1. In your own words, how does FTC Part 2 simplify the process of evaluating a definite integral compared to using the limit-of-Riemann-sums definition?
- A.It replaces the limit of a sum with a single subtraction of antiderivative values at the endpoints.
- B.It converts every definite integral into an indefinite integral that requires no further computation.
- C.It eliminates the need to find an antiderivative by approximating the area numerically.
- D.It shows that the definite integral always equals the average of $f(a)$ and $f(b)$.
View Answer
Answer: It replaces the limit of a sum with a single subtraction of antiderivative values at the endpoints.
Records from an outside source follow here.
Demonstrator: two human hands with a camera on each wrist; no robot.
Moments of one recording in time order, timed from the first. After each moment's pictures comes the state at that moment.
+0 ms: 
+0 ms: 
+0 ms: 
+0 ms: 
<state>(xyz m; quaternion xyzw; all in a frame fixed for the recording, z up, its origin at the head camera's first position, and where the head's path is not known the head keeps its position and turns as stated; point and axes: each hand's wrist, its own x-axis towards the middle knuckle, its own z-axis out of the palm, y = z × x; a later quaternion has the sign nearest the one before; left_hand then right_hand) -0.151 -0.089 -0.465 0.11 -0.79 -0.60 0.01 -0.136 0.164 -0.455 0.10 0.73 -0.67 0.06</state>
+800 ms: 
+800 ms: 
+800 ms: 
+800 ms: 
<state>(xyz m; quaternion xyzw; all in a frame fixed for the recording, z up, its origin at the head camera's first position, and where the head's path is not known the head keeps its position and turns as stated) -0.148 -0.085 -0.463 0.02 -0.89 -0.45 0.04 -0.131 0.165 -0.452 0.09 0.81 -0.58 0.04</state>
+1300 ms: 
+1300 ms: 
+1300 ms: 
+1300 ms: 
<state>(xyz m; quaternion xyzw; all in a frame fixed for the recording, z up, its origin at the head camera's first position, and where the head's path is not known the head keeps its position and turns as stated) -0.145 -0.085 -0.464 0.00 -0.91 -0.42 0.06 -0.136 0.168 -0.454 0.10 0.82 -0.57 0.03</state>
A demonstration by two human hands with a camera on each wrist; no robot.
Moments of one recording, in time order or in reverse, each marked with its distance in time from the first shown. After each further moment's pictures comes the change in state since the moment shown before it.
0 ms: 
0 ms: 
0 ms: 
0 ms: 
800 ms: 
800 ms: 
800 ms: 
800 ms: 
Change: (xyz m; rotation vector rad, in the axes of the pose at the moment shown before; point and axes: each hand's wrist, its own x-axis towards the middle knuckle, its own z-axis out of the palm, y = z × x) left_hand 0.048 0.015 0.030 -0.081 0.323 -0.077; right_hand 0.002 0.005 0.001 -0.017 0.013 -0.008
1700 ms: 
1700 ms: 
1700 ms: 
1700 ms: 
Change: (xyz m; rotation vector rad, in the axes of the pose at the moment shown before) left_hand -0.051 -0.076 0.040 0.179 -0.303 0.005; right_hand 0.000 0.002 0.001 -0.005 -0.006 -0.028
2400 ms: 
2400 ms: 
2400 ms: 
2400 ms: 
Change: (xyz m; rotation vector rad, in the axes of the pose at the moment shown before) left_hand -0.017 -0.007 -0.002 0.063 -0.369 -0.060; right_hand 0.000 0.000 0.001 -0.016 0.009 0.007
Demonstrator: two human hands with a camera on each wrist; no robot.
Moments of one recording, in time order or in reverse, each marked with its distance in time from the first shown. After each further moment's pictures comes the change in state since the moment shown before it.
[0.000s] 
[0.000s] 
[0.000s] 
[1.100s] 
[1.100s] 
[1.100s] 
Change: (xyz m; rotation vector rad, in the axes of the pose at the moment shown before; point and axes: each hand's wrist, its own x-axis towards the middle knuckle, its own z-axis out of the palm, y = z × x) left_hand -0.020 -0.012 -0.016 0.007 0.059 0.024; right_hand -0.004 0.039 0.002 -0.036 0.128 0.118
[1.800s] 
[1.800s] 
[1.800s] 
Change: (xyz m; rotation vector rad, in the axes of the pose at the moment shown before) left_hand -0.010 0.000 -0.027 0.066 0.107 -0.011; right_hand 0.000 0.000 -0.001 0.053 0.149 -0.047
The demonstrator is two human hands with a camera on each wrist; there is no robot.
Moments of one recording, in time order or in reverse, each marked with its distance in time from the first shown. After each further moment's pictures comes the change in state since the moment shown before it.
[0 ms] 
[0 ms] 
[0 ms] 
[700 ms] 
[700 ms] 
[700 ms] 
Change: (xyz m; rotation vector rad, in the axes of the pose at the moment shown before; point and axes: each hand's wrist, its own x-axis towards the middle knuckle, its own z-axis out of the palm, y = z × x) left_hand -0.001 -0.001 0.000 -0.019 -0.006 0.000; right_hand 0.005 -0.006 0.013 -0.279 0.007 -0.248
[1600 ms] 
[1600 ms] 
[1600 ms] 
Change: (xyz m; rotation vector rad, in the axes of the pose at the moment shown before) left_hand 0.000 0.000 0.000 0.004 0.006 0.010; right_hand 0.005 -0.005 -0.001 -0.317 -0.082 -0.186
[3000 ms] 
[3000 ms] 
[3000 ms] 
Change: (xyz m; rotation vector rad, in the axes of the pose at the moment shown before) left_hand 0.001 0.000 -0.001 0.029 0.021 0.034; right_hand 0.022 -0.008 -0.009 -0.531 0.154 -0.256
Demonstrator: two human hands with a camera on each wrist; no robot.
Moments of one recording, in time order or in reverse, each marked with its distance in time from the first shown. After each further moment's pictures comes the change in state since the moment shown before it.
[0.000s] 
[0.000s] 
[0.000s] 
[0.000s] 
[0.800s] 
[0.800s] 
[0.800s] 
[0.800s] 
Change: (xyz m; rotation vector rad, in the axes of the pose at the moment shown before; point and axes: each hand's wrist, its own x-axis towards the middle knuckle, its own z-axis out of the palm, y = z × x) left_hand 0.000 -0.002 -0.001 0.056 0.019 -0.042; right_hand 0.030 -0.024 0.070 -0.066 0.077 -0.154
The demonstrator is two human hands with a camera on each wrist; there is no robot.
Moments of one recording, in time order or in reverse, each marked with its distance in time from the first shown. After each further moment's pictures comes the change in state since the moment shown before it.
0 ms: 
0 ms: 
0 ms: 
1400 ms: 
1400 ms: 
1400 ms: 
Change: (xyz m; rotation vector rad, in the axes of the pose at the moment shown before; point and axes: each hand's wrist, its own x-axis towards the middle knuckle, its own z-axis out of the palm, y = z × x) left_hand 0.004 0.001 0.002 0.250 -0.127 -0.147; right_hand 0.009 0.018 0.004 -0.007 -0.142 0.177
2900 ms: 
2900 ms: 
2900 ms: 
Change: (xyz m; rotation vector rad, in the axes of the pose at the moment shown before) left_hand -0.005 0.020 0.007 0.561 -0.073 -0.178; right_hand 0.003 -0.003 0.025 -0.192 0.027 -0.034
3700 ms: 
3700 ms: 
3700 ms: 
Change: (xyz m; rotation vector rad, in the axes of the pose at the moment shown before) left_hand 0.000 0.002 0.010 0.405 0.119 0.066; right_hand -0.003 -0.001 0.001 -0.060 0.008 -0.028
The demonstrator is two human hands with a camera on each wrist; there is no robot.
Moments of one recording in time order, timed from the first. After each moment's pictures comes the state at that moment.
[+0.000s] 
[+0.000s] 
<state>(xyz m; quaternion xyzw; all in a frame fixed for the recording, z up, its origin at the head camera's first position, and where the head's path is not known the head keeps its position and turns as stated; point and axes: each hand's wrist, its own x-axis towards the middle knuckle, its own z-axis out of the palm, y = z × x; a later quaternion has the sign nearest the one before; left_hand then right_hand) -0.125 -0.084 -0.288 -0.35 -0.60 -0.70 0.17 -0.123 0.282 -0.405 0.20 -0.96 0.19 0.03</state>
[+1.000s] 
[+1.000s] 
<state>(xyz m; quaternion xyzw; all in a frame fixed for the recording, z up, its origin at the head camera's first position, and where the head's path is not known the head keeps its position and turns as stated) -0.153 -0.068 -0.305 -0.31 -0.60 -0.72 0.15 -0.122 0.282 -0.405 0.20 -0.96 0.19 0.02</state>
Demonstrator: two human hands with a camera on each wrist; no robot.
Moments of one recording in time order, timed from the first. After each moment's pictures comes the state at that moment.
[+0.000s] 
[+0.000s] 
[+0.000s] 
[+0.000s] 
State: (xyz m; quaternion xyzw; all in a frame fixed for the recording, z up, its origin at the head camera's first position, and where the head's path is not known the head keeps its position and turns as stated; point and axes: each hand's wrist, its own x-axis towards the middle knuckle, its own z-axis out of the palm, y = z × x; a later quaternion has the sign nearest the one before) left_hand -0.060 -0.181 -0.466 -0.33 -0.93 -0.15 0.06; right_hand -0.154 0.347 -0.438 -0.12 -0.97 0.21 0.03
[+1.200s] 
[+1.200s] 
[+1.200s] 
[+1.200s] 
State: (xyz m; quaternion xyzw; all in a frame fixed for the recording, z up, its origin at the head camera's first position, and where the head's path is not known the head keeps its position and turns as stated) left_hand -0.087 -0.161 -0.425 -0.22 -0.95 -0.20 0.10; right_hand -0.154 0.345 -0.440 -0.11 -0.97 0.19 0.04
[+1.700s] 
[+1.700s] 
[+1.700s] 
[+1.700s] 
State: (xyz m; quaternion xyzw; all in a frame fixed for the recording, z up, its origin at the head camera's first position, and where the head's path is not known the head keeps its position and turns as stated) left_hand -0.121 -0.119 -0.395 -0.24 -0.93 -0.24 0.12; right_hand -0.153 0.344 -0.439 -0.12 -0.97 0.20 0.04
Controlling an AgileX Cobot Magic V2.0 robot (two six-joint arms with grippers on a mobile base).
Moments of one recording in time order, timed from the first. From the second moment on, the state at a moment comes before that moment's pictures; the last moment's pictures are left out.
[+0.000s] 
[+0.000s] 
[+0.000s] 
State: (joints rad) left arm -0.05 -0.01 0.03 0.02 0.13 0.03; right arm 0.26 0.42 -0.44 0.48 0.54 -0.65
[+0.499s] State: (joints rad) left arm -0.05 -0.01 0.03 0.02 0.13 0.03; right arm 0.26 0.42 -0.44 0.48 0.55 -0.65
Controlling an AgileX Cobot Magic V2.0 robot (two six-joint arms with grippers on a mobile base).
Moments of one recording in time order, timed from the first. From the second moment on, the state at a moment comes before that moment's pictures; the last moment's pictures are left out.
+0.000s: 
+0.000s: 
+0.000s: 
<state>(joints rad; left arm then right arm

Compare methods: Without FTC Part 2, evaluating $\int_a^b f(x)\,dx$ requires computing $\lim_{n \to \infty} \sum_{i=1}^n f(x_i^*)\Delta x$, which is often laborious. Why Option A is correct: FTC Part 2 says: find any antiderivative $F$, then compute $F(b) - F(a)$. This replaces the infinite summation process with simple evaluation and subtraction. Why distractors fail: Option B is wrong because you still need to find the antiderivative and evaluate it — it doesn't eliminate computation. Option C describes numerical methods, which is the opposite of what FTC Part 2 does. Option D is simply incorrect; $\frac{f(a)+f(b)}{2}$ is related to the Trapezoidal Rule, not to FTC.